Does all of this sound familiar? It's certainly not the first time in recent memory that market participants have predicted an uptick in M&A loan activity, or that a new cycle has been put into motion for that matter.

Indeed, more than once last year, M&A and LBO deals started to build, until something killed the momentum —the global economic meltdown following Japan's earthquake and tsunami in March, the U.S. budget showdown over the summer and the European debt crisis (again).

This time, however, market participants feel more confident that the M&A trend has some staying power.

"There's more optimism in terms of the macro-economic outlook," said Richard Farley, a partner in the leveraged finance group at Paul Hastings. "The longer the European troubles drag on, the more confidence the market has that people have protected themselves appropriately. No one's going to get caught by surprise is the view now as opposed to a year ago."

In addition to this change of heart, several other necessary elements have emerged to provide the right environment for M&A and LBO deals, market participants say. These include low-cost financing, able buyers and willing sellers.

"All those things exist today, and one of the reasons why you might have willing sellers is that we're expecting slow [economic] growth," a Boston-based loan investor said. "So people who might have been holding on, I'm-not-going-to-sell-at-the-bottom types, are probably a little more willing to make that transaction happen.
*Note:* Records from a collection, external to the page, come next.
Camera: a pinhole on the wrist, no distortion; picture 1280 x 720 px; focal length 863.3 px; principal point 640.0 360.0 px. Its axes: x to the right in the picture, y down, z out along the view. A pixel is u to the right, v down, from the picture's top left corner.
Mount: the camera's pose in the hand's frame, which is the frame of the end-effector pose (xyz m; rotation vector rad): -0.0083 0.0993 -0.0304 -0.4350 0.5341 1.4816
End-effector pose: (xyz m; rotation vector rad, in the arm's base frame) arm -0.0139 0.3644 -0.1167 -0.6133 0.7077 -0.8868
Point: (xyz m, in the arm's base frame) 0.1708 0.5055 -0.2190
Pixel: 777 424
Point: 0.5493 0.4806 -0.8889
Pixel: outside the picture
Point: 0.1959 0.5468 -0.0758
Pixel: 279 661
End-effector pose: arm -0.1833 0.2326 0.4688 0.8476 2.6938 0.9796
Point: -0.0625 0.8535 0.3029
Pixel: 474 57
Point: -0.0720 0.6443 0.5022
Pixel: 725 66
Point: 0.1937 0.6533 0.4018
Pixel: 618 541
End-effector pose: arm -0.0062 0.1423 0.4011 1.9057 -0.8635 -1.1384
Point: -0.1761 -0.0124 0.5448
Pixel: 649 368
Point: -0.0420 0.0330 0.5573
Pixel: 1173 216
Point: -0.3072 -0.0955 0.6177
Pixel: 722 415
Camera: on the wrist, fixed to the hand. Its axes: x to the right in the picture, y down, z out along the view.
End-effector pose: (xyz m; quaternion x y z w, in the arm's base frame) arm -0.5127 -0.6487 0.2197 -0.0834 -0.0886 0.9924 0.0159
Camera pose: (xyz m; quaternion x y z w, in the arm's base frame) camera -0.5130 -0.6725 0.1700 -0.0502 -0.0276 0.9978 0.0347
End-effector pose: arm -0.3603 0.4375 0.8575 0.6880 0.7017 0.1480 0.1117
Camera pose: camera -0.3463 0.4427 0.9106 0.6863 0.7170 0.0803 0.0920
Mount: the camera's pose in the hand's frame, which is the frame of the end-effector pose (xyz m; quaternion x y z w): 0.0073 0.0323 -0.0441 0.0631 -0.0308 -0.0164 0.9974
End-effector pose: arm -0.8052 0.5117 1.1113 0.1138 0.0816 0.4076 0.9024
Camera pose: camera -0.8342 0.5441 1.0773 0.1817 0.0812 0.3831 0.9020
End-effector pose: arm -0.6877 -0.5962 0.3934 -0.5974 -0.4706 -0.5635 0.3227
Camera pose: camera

And the way the loan market has been behaving in the last few weeks to months is: coupons are getting tighter, terms are getting easier, and anything that's genuinely available gets bought pretty easily."

On the topic of buyers, Cohen added that, until recently, private equity sponsors were grappling with the purchase prices and multiples necessary to pry away assets from sellers under the constant threat of volatility.

"They thought borrowing costs could become extremely high, and they had to have a very strong conviction about the growth prospects of the company they were buying," he said.

In recent weeks, a spate of leveraged acquisition deals have hit the market including Hologic's $3.7 billion acquisition of Gen-Pro, and SXC Health Solution's $4.4 billionacquisition of Catalyst Health Solutions.

Of the M&A deals on the market so far, investors say they have been priced and structured pretty fairly. And that the market is still balanced enough to see a bit of investor push back from time to time.

In the first quarter, a thin forward calendar fueled reverse flexes on a substantial portion of the loan pipeline for credits across deal purposes, according to Thomson Reuters.In February alone, there was almost $8 billion in institutional issuance which saw spreads tighten amid oversubscription and strong investor demand (compared with less than $4.8 billion in upward flexes). In March, this was followed by almost $6 billion in reverse flexes (compared with just over $4.4 billion in upward flexes).

The trend later reversed itself as new money deals increased. Less than $1 billion of institutional loan volume in April, and $800 million in May, were reverse flexed (compared with almost $5 billion of upward flexes in April and an additional $2.3 billion so far in May). Refinancings for Sophos and Bausch & Lomb, among others, saw pushback and rejiggering.

That said, market participants pointed out that leverage has been creeping up on acquisition deals, for the right credits, to the 6x level or even 7x.

"I'd say up until recently we weren't comfortable going to 6.5x leverage," Cohen said. "I think now for the right business … we think these higher leverage levels work."

Farley agrees, and adds that equity checks have gotten smaller in some cases, "dipping to 25%, from an average of 30% to 35%, depending on what banks are willing to commit to."